My father, a sergeant first class, and my mother were two of about forty volunteers for the first two one-week sessions of the veterans’ camp at Kieve, so I got to see the operation in action. At first light, some of the soldiers attended chapel, where a local pastor volunteered her services. At nine everybody walked or drove to breakfast. The rest of the day included choices of snowshoeing, ice fishing, indoor rock climbing, pottery, spoon carving, and, for a lucky few, massages. Snacks were provided all day. At eight, everyone filtered into the building at the bottom of the hill for dinner and then an after-dinner activity.

 

Maria Millard told me that in the first two sessions of the program, they helped about forty people spend quality time with their families and make new friends who they could talk to and connect with.
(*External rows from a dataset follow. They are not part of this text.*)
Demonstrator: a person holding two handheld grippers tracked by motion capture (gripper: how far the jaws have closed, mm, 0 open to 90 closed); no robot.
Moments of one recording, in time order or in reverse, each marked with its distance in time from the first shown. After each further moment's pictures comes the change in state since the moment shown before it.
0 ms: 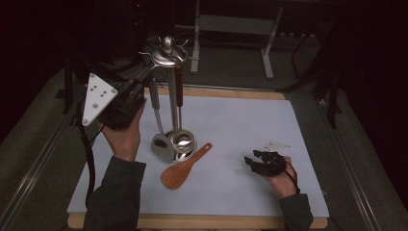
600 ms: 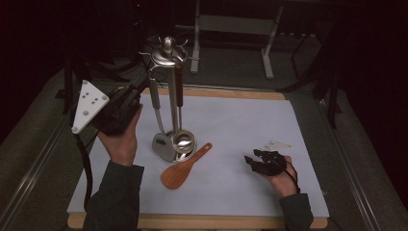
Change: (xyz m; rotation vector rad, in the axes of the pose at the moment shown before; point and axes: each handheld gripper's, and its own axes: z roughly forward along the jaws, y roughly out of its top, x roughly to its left) left arm 0.001 -0.002 -0.009 -0.028 -0.035 -0.047; right arm -0.001 0.002 -0.001 -0.003 -0.008 -0.003
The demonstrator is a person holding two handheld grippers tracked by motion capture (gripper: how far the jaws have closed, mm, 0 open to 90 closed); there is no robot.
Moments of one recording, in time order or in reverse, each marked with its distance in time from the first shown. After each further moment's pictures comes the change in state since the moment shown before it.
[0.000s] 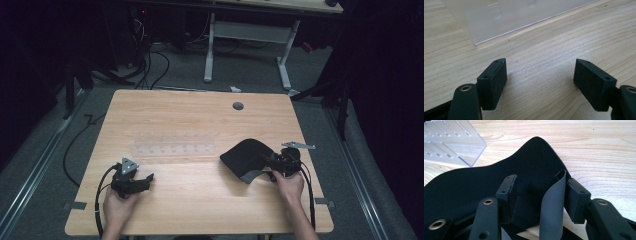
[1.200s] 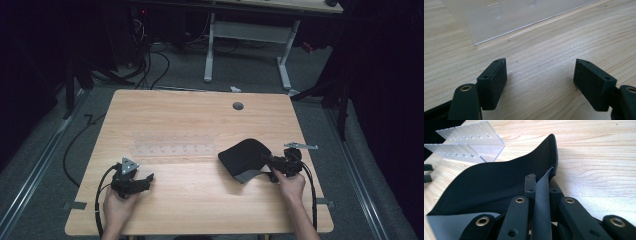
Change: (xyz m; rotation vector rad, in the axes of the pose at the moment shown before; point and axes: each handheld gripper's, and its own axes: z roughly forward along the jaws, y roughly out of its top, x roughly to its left) left arm 0.000 0.000 0.000 0.000 0.000 0.001; right arm -0.010 -0.004 0.000 -0.005 0.163 0.025
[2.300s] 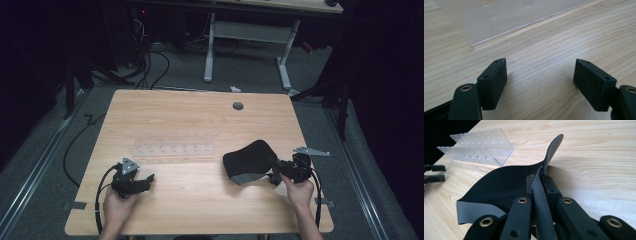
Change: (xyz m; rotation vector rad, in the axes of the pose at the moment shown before) left arm -0.001 0.000 0.000 0.001 -0.019 0.011; right arm 0.016 -0.006 -0.037 -0.045 -0.001 -0.021
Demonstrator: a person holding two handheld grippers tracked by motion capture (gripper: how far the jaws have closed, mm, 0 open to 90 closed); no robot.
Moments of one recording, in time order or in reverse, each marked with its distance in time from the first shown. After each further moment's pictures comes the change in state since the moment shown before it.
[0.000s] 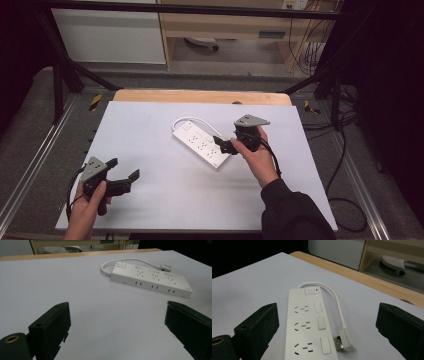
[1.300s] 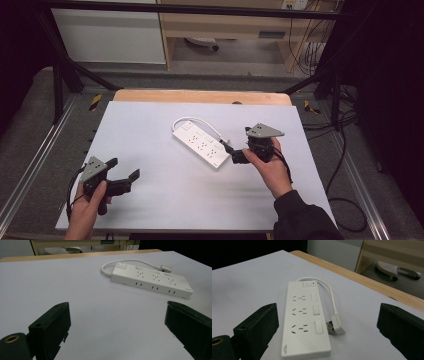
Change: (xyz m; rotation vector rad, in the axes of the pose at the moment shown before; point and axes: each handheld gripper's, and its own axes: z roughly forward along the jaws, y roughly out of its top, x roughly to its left) left arm 0.000 0.000 0.000 -0.008 0.006 -0.001; right arm -0.003 -0.018 -0.038 -0.023 -0.017 -0.062
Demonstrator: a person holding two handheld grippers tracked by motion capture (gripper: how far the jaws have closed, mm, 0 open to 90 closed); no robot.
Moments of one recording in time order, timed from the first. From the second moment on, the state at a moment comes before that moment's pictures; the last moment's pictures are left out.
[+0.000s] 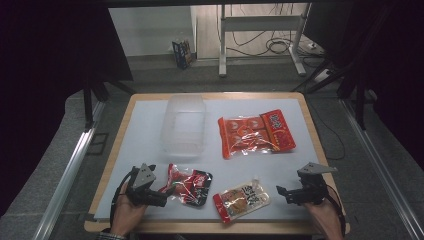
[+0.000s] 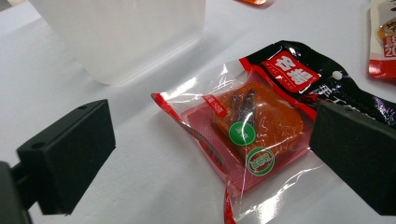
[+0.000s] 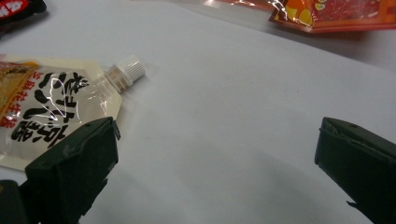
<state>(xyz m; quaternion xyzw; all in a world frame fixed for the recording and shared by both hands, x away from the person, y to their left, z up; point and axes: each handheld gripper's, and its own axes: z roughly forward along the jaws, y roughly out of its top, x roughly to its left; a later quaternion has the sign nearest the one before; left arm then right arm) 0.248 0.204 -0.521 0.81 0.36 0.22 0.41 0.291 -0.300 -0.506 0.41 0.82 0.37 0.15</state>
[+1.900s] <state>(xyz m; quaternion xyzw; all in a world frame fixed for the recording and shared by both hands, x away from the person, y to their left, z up) 0.251 0.198 -0.524 0.83 0.34 0.17 0.41 0.329 -0.305 -0.507 0.43 0.81 0.36 0.18</state>
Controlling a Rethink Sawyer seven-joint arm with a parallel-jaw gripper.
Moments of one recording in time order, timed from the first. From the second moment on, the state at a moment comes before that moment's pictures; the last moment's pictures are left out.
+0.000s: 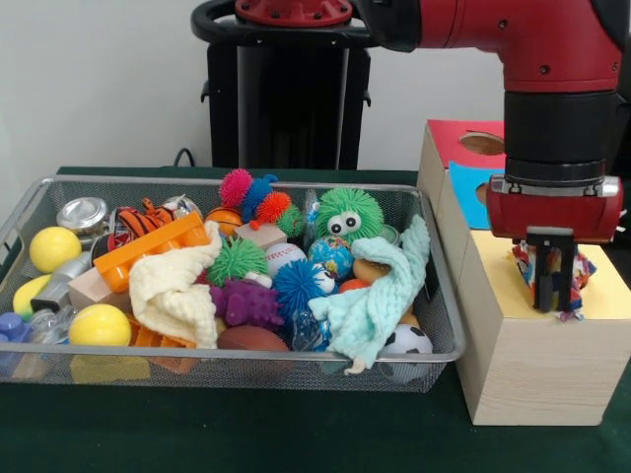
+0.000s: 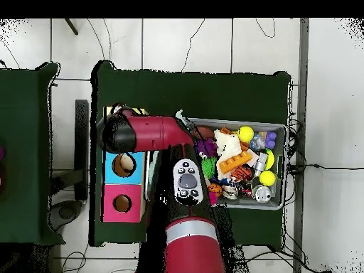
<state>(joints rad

She said she wants to serve ten times as many veterans this year.

 

Maria said if she were to receive the grant from CTL, it would go into replication: to fund another week of the program this year. Kieve is also teaching camps in North Carolina, Texas, and Minnesota about what they did and learned from the program, so similar opportunities can be made available to veterans in other parts of the country.

 

At the end of his week at Kieve, a soldier presented a slide show of pictures he had taken while he was on tour in Iraq. The show was rewarded with frequent calls of "Hey, I remember that!” “Boy, do I have a story for that one!” “Hey, when did you take that?” and “That brings back memories.” I watched as the soldiers’ eyes lit up at certain images and as they turned to new friends to tell them about a flashback. The veterans’ program at Kieve is the only place I know that this kind of healing happens. It’s something I strongly support, and something you can, too.